The Queensland State Government have recognised this and, aligning with the Federal Government's Australian critical metals strategy, they have invested over $1 million in a four-year program looking to uncover new value from mine waste. Specifically, teams at the University of Queensland are working on developing new characterisation workflows and optimising analytical instruments to identify these new commodities in mine wastes as well as metallurgical recovery methods to unlock the value.
To date, 16 sites have been characterised in detail, with a focus on cobalt, indium and rare earth elements in the North West and North East provinces. The waste sampled has ranged from tailings though to phosphogypsum slimes.
Research results indicate that cobalt is hosted primarily in pyrite (and other sulfides) around the Mount Isa-Osborne mine region. Geologically, cobalt is associated with iron oxide copper gold and sediment hosted deposits. Back-of-the-envelope calculations indicate there could be millions of tonnes of cobalt if, on average, copper mining has produced 998 million tonnes of waste rock and 640 Mt of tailings, assuming average cobalt grades in pyrite are around 0.2%.
To recover this value, ongoing research is focused on recovery using conventional methods, for example roasting, (bio) leaching and novel methods such as in-situ electrokinetic recovery. However, there is a further opportunity to grow the Mining Equipment and Technology Sector (METS) in Queensland through companies such as NSW-based Cobalt Blue collaborating with the Queensland State Government and the University of Queensland in this program.

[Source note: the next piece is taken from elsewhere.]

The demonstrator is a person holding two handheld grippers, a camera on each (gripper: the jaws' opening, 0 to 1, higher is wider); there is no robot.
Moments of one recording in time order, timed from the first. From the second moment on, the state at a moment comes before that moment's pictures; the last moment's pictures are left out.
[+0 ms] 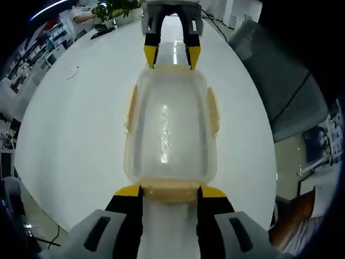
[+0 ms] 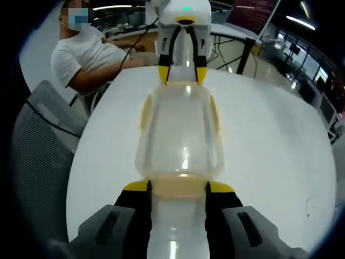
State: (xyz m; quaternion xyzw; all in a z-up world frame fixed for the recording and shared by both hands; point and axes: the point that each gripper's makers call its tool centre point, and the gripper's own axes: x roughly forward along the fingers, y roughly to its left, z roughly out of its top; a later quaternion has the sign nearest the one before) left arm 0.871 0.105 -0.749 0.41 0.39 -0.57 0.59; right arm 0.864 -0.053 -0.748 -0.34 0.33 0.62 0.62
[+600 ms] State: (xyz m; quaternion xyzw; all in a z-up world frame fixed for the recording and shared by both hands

Indeed, international investors are already taking note with the Japanese Oil, Gas and Metals National Corporation co-funding a detailed study for cobalt recovery from tailings at the Rocklands mine. Looking to the future, continued evaluation of mine waste as sources to supplement the demand for critical, or new economy, metals necessary to meet our future metals needs is vital.
Many new opportunities exist for Queensland, such as evaluating coal mine waste and bauxite residues as future resources of rare earth elements, selenium, gallium and germanium; rhenium extraction from tungsten mine waste or even indium from metallurgical slags. The real message that should have been delivered at COP26 was not to imply a future where mining shouldn’t exist. It should have been to deliver policies to mandate smarter mining with a systems thinking approach.
Identifying how existing and future mine waste could support the transition to a low-carbon future and benefit future societies is perhaps what the global community needs to put it on the pathway to pushing back the Doomsday clock a minute or two.